◆ **The problem**:
How many lines in the entries below include the word "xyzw"? Respond with the number only.

Dataset records

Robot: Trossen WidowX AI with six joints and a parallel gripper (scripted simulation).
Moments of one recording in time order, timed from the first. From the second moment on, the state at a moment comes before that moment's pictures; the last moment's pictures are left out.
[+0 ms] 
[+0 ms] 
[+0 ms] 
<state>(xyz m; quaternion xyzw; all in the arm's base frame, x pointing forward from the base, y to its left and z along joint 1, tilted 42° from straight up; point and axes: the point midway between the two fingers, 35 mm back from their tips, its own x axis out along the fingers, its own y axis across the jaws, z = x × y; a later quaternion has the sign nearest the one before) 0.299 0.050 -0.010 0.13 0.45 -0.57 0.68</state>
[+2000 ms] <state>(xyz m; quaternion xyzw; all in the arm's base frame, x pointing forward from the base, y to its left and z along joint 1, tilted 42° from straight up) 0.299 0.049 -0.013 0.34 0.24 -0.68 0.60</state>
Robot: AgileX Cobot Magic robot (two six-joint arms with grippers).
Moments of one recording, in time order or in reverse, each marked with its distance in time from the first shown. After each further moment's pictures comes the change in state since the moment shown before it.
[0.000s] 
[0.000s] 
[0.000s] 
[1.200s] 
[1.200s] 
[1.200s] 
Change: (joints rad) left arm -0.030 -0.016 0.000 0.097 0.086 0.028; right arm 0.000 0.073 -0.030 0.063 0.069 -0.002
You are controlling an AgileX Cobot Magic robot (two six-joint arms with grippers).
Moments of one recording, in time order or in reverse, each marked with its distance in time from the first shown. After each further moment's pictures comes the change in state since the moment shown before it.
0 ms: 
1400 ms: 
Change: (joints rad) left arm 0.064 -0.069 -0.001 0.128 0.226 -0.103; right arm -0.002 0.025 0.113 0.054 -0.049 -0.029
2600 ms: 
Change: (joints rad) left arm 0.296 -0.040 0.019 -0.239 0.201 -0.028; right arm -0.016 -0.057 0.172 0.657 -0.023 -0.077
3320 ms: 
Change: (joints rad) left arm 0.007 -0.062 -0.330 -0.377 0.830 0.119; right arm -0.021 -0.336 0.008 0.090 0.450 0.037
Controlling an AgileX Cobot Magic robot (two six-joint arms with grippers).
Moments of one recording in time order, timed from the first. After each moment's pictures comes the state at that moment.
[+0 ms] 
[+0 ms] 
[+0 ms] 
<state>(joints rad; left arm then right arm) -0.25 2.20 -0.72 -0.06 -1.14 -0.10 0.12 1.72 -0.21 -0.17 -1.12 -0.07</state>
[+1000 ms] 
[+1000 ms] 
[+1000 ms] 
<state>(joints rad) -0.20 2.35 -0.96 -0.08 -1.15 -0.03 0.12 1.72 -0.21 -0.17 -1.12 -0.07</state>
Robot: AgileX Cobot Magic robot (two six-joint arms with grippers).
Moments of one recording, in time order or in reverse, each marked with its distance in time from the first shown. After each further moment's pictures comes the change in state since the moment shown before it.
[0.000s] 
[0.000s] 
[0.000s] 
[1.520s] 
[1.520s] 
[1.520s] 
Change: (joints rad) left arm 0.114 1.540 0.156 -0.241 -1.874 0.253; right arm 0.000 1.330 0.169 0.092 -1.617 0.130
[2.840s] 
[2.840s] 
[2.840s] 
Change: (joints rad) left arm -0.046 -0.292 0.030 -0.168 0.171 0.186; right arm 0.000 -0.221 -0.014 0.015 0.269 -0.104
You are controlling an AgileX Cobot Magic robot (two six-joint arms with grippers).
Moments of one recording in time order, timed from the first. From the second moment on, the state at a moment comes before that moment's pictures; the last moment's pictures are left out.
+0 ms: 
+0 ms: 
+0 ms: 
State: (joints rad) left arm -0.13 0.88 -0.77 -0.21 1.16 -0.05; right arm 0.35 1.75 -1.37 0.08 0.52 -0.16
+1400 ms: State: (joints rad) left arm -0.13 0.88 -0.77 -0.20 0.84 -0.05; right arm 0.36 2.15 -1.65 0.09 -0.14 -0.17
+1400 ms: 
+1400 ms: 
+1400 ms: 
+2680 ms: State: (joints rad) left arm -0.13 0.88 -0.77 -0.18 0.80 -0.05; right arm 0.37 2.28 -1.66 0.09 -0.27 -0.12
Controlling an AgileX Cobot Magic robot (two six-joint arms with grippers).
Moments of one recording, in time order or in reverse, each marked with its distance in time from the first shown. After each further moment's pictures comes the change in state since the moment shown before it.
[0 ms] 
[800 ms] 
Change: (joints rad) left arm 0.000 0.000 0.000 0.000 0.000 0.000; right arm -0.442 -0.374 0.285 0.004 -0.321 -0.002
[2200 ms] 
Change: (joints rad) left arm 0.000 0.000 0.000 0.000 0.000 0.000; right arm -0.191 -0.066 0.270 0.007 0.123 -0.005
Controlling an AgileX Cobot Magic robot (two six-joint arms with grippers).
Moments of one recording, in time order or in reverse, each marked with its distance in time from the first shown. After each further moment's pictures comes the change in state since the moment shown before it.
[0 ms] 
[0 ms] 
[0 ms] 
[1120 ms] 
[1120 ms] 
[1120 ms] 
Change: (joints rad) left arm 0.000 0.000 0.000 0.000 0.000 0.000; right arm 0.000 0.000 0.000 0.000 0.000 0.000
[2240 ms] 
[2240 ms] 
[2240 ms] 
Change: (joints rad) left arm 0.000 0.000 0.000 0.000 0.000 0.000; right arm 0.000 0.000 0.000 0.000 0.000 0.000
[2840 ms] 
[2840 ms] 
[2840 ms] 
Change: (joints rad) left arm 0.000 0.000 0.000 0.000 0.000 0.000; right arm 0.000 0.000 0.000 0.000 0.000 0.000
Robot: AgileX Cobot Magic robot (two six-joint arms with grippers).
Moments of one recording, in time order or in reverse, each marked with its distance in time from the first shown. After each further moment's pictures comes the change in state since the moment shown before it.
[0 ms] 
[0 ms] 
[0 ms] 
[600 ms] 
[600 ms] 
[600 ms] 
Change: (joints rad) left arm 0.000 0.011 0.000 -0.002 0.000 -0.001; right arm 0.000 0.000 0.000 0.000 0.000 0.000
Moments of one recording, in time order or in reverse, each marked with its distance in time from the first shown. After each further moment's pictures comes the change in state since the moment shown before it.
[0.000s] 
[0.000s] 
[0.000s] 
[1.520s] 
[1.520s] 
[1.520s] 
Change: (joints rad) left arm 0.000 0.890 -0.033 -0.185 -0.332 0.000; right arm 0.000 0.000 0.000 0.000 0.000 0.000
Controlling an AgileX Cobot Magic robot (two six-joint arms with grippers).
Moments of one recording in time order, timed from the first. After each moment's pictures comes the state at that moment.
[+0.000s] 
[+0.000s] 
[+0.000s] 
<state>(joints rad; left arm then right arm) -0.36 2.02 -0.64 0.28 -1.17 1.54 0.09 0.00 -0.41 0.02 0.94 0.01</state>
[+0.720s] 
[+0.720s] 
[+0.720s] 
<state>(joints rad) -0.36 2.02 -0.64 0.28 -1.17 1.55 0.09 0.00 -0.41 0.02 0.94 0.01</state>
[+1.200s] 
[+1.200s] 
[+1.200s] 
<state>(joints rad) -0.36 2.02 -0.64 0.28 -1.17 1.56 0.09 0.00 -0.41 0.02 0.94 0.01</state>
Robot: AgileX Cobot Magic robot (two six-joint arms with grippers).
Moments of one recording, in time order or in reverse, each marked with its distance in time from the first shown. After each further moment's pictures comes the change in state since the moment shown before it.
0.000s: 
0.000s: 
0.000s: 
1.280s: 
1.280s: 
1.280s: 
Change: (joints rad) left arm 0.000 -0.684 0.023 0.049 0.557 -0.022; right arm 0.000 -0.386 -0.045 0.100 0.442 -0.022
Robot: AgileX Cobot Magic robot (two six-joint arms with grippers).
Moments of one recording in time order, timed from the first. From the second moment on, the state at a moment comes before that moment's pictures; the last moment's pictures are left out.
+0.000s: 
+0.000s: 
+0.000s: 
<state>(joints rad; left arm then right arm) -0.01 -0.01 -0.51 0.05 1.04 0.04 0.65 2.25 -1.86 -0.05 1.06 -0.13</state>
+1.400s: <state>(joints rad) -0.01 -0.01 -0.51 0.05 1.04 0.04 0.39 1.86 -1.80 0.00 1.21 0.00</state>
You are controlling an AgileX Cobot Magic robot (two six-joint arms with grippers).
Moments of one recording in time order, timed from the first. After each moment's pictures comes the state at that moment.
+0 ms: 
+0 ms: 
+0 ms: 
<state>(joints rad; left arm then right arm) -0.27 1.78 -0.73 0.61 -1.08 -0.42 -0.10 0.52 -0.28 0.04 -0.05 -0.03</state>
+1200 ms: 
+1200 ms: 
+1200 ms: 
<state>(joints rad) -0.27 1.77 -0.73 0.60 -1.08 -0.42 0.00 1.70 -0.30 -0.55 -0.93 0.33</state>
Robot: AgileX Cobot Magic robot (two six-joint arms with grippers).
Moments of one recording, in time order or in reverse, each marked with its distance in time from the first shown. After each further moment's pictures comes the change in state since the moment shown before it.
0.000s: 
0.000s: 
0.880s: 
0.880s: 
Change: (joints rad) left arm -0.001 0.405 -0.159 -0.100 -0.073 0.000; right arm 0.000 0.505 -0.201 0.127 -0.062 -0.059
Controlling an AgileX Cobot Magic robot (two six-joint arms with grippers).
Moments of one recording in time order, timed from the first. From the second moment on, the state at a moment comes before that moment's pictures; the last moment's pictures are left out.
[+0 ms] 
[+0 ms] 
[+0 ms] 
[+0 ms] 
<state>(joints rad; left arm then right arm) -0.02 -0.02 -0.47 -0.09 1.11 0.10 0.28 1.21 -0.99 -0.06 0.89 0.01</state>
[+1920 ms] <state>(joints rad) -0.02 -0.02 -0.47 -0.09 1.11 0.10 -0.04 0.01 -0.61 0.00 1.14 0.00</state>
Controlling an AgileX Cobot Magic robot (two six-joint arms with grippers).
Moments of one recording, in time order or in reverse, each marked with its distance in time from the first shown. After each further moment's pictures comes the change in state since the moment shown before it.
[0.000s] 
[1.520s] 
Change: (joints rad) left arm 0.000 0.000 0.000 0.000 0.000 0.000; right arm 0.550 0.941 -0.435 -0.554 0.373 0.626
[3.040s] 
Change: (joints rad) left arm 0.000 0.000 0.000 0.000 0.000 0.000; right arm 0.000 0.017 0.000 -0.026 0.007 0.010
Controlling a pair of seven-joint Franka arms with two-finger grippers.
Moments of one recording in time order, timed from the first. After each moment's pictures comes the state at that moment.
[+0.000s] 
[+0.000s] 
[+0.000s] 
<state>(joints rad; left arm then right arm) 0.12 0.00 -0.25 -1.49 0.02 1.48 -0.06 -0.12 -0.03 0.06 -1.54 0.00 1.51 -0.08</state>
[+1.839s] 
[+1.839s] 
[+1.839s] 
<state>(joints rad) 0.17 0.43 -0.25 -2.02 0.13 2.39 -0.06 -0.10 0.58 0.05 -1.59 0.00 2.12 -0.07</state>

◆ **Exercise result**:
2